Task goal — Number of lines with "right" in the data: give that figure by itself.

--------------------

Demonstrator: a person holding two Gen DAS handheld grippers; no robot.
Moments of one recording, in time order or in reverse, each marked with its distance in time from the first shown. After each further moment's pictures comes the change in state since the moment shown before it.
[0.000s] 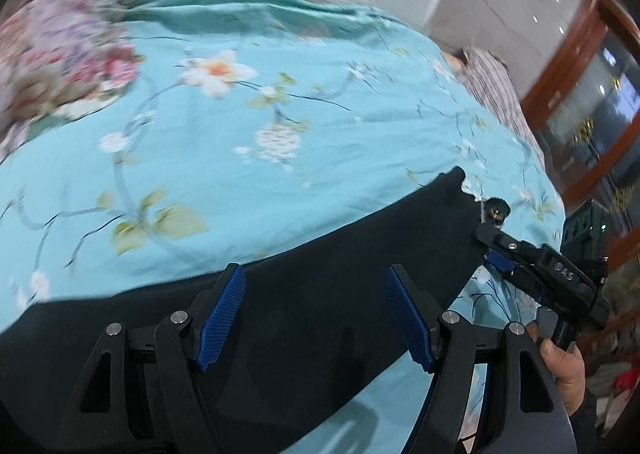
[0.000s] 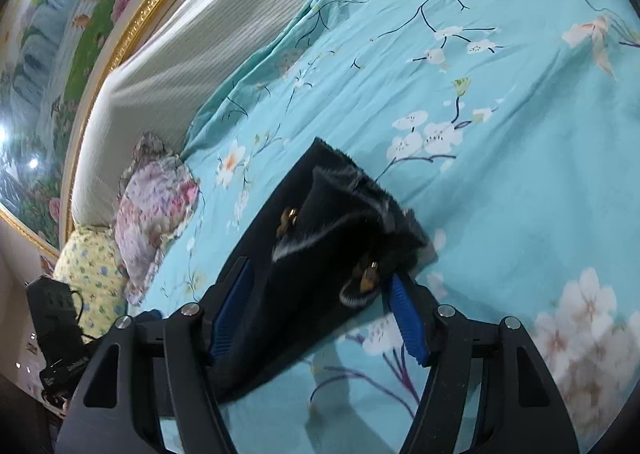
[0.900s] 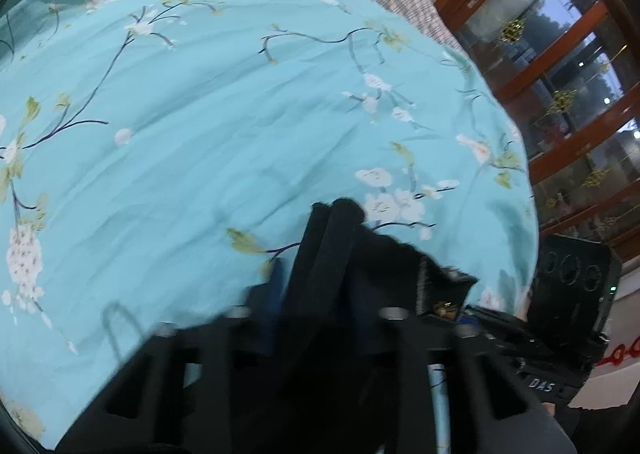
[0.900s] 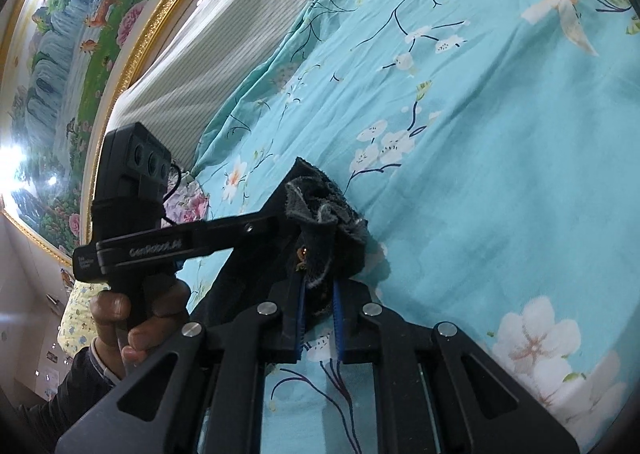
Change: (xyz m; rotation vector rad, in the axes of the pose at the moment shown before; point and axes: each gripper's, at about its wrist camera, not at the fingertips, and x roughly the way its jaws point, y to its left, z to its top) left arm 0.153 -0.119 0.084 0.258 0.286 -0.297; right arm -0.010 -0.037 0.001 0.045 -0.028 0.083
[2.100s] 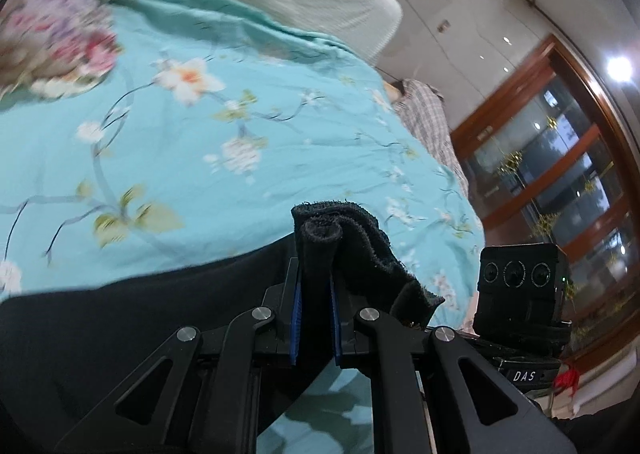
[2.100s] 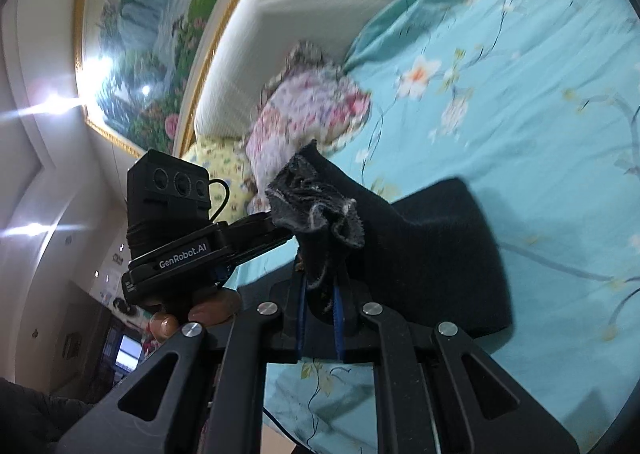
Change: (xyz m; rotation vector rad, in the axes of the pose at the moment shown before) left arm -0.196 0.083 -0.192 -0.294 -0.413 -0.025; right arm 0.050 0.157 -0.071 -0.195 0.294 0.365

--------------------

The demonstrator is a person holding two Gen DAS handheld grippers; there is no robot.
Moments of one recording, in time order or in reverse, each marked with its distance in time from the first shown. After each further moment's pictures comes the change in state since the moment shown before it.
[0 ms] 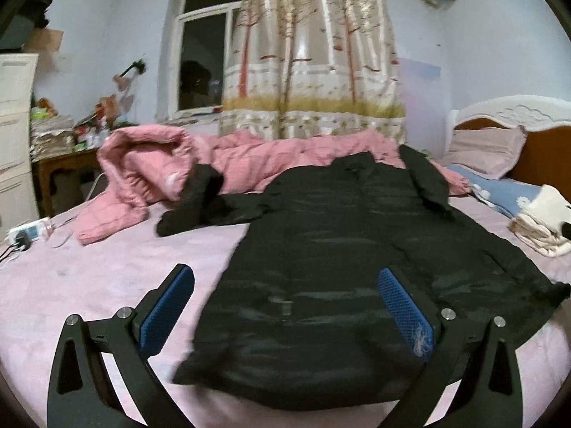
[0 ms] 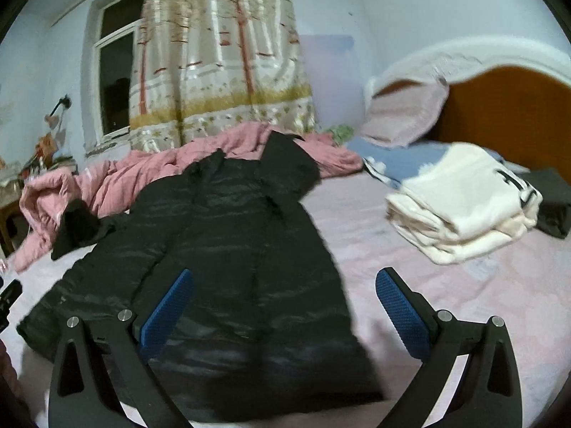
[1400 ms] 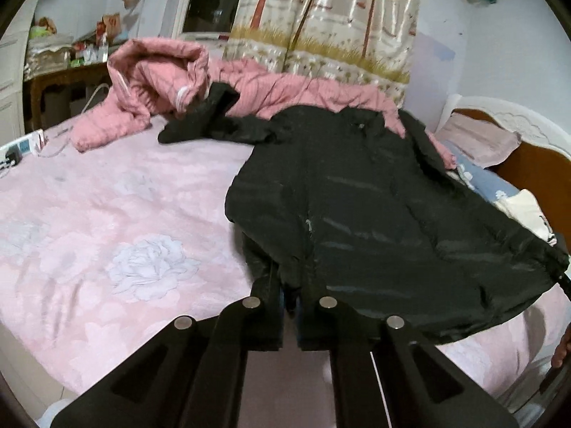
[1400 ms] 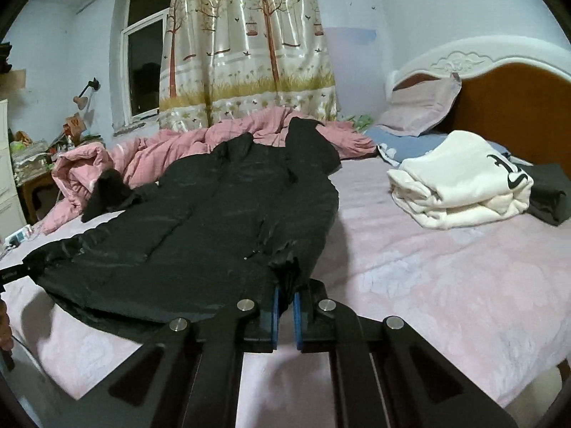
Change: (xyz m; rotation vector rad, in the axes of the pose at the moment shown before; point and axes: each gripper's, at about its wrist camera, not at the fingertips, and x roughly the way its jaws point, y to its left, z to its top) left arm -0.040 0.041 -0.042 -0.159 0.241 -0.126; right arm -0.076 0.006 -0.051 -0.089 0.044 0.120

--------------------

Output — 3